Source records:
******

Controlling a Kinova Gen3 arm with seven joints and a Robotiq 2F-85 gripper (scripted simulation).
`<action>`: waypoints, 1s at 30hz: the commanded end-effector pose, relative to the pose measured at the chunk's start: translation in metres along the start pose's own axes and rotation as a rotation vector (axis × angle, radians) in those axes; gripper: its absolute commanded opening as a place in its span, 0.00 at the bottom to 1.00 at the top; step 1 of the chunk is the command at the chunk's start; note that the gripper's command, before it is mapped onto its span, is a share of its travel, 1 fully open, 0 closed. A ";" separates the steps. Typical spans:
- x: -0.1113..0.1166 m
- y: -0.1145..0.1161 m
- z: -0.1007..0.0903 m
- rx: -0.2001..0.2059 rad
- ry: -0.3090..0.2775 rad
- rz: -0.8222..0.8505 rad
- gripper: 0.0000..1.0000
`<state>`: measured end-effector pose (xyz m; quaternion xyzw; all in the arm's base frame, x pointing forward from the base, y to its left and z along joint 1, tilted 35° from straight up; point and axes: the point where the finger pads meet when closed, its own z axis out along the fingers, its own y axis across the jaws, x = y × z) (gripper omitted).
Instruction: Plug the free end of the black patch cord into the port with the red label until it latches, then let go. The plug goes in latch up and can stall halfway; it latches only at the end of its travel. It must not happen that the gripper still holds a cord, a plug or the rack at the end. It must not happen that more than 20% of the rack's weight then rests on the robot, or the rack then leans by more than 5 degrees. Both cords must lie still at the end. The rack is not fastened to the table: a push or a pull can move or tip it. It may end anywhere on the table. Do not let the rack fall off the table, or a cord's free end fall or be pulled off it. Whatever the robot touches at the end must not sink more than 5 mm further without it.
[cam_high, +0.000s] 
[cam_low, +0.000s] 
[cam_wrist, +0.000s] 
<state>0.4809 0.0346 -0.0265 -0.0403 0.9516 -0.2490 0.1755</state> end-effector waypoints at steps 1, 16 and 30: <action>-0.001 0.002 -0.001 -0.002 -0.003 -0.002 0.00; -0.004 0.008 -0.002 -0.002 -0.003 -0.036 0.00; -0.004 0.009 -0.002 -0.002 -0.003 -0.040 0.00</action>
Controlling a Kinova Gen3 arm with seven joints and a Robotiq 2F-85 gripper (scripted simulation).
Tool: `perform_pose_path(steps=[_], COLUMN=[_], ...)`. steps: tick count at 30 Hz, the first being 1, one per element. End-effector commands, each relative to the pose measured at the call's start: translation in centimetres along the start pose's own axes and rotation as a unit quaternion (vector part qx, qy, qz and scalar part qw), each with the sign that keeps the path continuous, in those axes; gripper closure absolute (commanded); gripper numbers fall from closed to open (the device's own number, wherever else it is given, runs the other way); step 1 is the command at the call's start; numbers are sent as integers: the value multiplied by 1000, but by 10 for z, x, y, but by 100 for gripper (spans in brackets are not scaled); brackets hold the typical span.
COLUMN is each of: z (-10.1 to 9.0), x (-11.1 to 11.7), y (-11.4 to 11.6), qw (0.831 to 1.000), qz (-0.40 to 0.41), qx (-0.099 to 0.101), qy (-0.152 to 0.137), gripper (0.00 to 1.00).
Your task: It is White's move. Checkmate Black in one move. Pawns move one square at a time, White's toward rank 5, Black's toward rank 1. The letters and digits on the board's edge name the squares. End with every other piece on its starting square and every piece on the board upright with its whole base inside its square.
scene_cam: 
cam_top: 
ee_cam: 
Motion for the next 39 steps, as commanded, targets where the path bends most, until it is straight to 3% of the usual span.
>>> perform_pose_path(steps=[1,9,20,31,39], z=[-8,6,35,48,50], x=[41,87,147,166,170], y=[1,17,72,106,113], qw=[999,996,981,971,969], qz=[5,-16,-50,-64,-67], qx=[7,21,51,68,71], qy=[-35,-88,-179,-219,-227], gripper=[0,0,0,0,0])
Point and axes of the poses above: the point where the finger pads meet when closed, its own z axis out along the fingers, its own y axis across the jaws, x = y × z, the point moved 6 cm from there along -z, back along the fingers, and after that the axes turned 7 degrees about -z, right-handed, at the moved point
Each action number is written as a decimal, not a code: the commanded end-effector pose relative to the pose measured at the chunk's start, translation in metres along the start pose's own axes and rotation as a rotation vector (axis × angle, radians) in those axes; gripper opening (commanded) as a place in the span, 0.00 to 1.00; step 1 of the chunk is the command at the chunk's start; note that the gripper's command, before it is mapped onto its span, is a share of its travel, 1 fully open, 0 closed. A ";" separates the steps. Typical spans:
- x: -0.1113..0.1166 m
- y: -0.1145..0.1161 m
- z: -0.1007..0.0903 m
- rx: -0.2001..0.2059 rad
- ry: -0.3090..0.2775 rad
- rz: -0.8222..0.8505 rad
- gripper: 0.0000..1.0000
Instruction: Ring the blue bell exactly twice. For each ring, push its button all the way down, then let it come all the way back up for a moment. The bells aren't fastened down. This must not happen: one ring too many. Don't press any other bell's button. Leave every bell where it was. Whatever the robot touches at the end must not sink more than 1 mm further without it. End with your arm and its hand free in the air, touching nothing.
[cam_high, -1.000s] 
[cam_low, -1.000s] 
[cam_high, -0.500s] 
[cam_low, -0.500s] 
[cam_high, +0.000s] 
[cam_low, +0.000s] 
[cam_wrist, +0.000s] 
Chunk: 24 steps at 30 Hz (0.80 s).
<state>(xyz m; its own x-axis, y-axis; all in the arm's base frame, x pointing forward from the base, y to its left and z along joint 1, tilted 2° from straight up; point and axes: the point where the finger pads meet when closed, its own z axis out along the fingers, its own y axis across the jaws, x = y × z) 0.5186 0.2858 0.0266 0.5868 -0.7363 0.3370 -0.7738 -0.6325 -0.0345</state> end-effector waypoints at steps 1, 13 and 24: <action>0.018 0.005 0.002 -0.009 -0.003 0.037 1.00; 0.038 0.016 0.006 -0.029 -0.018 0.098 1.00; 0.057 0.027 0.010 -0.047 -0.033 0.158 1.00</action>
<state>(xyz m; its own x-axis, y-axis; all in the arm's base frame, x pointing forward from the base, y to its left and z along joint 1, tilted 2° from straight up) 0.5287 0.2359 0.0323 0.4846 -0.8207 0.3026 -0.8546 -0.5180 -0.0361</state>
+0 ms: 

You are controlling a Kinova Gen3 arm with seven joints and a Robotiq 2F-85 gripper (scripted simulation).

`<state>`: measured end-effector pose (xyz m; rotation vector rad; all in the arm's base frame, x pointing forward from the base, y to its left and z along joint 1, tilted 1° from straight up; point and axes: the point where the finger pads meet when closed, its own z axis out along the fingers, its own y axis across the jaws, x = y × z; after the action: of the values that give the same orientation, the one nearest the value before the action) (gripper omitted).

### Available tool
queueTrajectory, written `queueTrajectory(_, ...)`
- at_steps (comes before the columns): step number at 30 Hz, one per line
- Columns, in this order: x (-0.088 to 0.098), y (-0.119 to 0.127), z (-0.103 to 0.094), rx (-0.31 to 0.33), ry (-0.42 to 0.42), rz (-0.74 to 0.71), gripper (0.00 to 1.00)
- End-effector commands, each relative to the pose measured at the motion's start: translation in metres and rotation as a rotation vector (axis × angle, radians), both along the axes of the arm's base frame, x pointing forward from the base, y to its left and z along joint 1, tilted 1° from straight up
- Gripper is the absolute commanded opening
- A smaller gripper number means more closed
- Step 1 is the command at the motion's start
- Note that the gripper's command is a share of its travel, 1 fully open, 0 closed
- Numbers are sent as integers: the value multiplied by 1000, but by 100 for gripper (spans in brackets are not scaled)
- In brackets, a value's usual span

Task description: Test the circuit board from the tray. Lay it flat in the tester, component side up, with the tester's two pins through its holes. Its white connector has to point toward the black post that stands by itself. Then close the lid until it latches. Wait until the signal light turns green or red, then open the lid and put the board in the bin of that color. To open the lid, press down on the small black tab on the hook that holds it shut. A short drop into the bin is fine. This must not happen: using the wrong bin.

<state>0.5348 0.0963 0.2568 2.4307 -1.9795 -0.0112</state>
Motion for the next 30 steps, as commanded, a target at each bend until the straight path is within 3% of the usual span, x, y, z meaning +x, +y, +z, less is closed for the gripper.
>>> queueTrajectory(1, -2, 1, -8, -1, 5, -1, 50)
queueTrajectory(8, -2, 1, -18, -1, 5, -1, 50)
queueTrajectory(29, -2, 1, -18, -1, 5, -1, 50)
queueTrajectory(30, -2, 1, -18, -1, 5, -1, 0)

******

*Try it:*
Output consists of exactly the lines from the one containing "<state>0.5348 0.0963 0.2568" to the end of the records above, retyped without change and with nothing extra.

*Your response:*
<state>0.5348 0.0963 0.2568 2.4307 -1.9795 -0.0112</state>
Motion for the next 30 steps, as commanded, a target at each bend until the straight path is within 3% of the usual span, x, y, z meaning +x, +y, +z, less is closed for the gripper.
>>> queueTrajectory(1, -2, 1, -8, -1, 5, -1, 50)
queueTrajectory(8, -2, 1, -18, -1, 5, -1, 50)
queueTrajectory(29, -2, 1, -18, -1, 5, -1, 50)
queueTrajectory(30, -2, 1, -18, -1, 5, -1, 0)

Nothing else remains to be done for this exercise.